Every line of the listing is to be returned exactly as given.
BEGIN
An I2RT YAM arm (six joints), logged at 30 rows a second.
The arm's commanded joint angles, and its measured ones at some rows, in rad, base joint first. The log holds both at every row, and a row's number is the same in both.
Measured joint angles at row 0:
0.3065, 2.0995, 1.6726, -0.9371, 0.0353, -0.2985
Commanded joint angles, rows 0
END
▶ Written response:
An I2RT YAM arm (six joints), logged at 30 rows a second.
The arm's commanded joint angles, and its measured ones at some rows, in rad, base joint first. The log holds both at every row, and a row's number is the same in both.
Measured joint angles at row 0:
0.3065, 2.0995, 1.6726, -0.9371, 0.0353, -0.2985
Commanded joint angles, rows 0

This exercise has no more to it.